Josh has also worked to use ChatGPT for media discovery in the smart home. Something that has been a missing link to date. “Voice control is not ideal if you don’t know what you want,” Capecelatro says. “We built out an integration with the Ava remote that you can use to browse the content you want to watch. By adding ChatGPT into the mix, you can say, ‘What are some really good shows on Netflix that are maybe romcoms and feature (this) actor.’ ChatGPT can compile a list and present it to you on the screen of the remote.” That’s family movie night sorted, then.
Josh’s AI upgrade isn’t live yet, and Capecelatro says the company is keeping a close watch on other companies’ burgeoning tech in this space in case they can offer a better model. Besides ChatGPT currently being very slow (the video was edited to speed it up), there is the very real issue of AI generating, well, bullshit. (And the fact that the dataset that ChatGPT was trained on ends in mid-2021. It’s worth noting that in the demo video when Josh is asked, “What are some shows to watch on Netflix,” the newest show it listed debuted in 2019.) But Capecelatro says some form of generative AI voice assistant is coming to the smart home.
Caution is definitely warranted. No company wants a racist, homophobic, homicidal voice assistant spewing its “opinions” into people’s homes through their hardware, a distinct possibility given examples of generative AI essentially regurgitating content with no filter. “We’re being extremely cautious. We could have gone live with the ChatGPT integration immediately,” says Capecelatro. “We’re not doing that. Because we don’t want to give people really bad data. We don’t want to lie.”

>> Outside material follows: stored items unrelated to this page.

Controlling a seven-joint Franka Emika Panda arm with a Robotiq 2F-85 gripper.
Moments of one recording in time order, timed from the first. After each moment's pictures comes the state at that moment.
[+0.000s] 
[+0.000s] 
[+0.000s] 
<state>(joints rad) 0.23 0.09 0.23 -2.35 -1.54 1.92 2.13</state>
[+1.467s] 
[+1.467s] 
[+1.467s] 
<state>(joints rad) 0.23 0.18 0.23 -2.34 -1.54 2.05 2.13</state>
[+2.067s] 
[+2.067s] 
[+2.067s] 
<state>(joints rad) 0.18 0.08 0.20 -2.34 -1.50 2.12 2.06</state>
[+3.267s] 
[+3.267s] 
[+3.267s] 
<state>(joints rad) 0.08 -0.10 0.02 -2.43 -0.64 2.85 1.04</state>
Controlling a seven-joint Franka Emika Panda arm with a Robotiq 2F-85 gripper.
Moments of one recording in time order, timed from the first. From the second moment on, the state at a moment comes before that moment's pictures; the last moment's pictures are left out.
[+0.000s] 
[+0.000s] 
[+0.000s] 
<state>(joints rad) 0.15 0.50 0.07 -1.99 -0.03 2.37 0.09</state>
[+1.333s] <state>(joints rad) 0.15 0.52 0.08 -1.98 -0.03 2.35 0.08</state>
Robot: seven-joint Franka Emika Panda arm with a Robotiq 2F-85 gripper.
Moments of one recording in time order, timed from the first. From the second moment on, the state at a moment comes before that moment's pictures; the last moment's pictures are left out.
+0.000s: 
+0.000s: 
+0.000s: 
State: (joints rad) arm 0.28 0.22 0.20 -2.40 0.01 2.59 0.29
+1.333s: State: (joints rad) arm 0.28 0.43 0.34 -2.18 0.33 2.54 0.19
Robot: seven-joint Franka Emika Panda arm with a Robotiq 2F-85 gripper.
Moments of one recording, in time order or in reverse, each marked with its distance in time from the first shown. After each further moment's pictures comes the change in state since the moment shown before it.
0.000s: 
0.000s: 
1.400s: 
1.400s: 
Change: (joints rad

It’s not a leap to assume that Google, Apple, and Amazon are all looking at how to incorporate new AI language models into their voice assistants
The company plans to take its time to figure out how to put the right guard rails in place, which will be essential for this technology to translate into the smart home. “I think Microsoft and Google jumped the gun a bit [with their search ChatBot models], and they’re now seeing the consequences,” says Capecelatro of recent high-profile launches that went sideways quickly.
It’s not a leap to assume that Google, Apple, and Amazon are all looking at how to incorporate new AI language models into their voice assistants (heck, maybe Microsoft will bring back Cortana), and smart home enthusiasts have already figured out ways to use Siri Shortcuts to get ChatGPT into their smart home. It’s a lot easier to talk to a smart speaker than type into a web browser.
But do we really want this type of artificial intelligence in our homes? Is our desire for a voice assistant that “just works” so great we’d be happy with one that might also try and teach my eight-year-old about quantum physics? Personally, I think a reliable, voice-controlled smart home system that knows what I mean when I say “Turn off the goddam lights,” is the Holy Grail here, not an omniscient intelligence running my home.
While the promise of an inherently competent, eminently intuitive voice assistant — a flawless butler for your home — is very appealing, I fear the reality could be more Space Odyssey than Downton Abbey. But let’s see if I’m proven wrong.
Updated, Monday February 27, 10:25AM: Added clarifying points about how the Josh.ai. system works.